Legislative Council (LegCo) member and barrister Tanya Chan accused the Hong Kong government of giving “cagey” responses to media questions about the details of the new arrangement, which was billed as a convenient way to speed high-speed rail passengers through immigration controls.

 

“The general public was under the impression that no mainland law enforcement personnel would remain in the mainland port area of the terminus outside of train running times, and that they would come back the next day; that was the original plan,” Chan said. “

 

But the investigative news agency FactWire published a photo of a sign that read “Entry and Exit Bureau security staff dormitory,” suggesting overnight sleeping arrangements were likely.

 

Secret floor

 

Chan also hit out at revelations of a hitherto entirely secret B5 basement floor by the HK01 news website that hadn’t been in published plans of the station.

 

Station operators the MTR Corporation said the B5 floor was for “emergency” use, and wasn’t under mainland Chinese control.

 

Chan called on the Hong Kong government to make public the documentation related to the newly revealed B5 basement floor, the existence of which was until Tuesday only known to a “small circle” of people, according to HK01.

 

“The MTR claims that this is an escape route, but I think this is a bit paradoxical,” Chan said. “If it’s an emergency escape route, then why do only a few people know about it?
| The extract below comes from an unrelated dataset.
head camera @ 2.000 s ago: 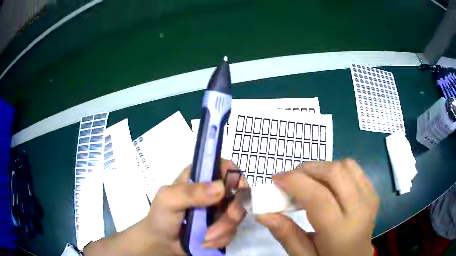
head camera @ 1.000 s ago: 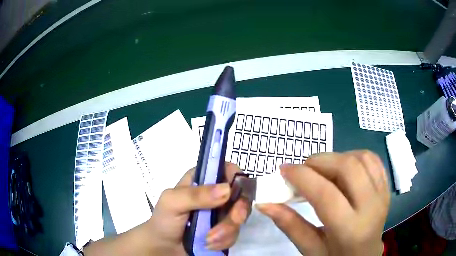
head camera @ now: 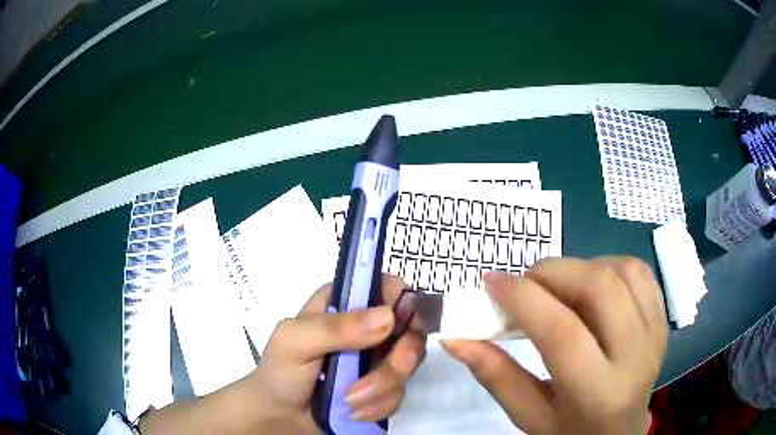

Surely the whole point of an escape route is that a lot of people know about it?”

 

Meanwhile, Hong Kong’s Ming Pao newspaper reported that the MTR would foot the bill for feeding 700 mainland staff at the station, at a cost of around U.S. $12 million a year.

 

The MTR said in a news release on Tuesday that around 20,000 visitors had turned up to look at the terminus on its open day event over the weekend.

 

“Impressed by the magnificent design of the station, visitors grasped the opportunity to familiarize themselves with station facilities,” the corporation said.

 

High-speed “bullet trains” will start operating between Hong Kong and the mainland Chinese high-speed network on Sept. 23, it said.

 

Under the terms of the 1997 handover to China, Hong Kong was promised a “high degree of autonomy” and the maintenance of existing freedoms of speech, publication and association, as well as a separate legal jurisdiction, for at least 50 years.

 

But recent interventions by Beijing in the political and cultural life of the city, including edicts from the National People’s Congress that resulted in the disqualification of democratically elected lawmakers and potential election candidates, have led many to conclude that those freedoms are likely a thing of the past.